Improved Image-based Pose Regressor Models for Underwater Environments
Luyuan Peng, Hari Vishnu, Mandar Chitre, Yuen Min Too, Bharath Kalyan, Rajat Mishra
TL;DR
This work tackles underwater visual relocalization by regressing a $6$-DOF pose from monocular RGB imagery. It introduces an LSTM-augmented PoseNet-style regression framework and compares it against baseline CNN architectures, using a composite loss $\mathcal{L} = \mathcal{L}_{p} + \beta \mathcal{L}_{q}$ with $\beta=30$, where $\mathcal{L}_{p}=\|\mathbf{p}-\hat{\mathbf{p}}\|_2$ and $\mathcal{L}_{q}=\|\mathbf{q}-\hat{\mathbf{q}}\|_2$ for quaternion orientation $\mathbf{q}$. Validation is performed on simulator and controlled tank datasets, including stereo augmentation by incorporating right-camera data. Results show high pose accuracy in both simulated and water-tank environments, with data augmentation and the LSTM-based regression offering robustness to underwater visual distortions and turbidity.
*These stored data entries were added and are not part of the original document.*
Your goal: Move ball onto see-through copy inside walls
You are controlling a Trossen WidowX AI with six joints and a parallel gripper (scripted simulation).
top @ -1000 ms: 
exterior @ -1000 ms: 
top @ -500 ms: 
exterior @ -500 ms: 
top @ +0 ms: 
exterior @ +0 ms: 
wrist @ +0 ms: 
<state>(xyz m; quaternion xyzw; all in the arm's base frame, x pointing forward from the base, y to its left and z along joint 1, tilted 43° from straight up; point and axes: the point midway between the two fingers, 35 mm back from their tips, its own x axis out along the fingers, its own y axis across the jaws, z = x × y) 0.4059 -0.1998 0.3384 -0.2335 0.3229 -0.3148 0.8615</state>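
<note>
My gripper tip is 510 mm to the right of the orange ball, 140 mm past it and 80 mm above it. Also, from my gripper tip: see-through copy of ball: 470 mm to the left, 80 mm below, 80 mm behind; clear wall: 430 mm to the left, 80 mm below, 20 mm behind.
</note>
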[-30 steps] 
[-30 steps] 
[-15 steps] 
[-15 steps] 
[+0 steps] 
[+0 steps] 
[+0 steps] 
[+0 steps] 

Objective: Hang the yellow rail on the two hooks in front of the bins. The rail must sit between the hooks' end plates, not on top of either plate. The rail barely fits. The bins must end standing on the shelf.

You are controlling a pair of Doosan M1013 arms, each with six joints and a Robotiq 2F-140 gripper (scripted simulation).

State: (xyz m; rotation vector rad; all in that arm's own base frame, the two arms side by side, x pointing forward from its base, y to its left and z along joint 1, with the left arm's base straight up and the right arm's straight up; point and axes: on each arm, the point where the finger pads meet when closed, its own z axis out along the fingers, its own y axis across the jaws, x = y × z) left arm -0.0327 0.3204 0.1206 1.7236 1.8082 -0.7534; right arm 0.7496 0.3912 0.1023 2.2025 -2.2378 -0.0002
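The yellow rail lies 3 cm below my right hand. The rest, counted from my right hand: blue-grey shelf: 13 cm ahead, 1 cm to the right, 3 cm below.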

These findings support the method’s potential for reliable underwater navigation and inspection using cost-effective monocular cameras.
Abstract
We investigate the performance of image-based pose regressor models in underwater environments for relocalization. Leveraging PoseNet and PoseLSTM, we regress a 6-degree-of-freedom pose from single RGB images with high accuracy. Additionally, we explore data augmentation with stereo camera images to improve model accuracy. Experimental results demonstrate that the models achieve high accuracy in both simulated and clear waters, promising effective real-world underwater navigation and inspection applications.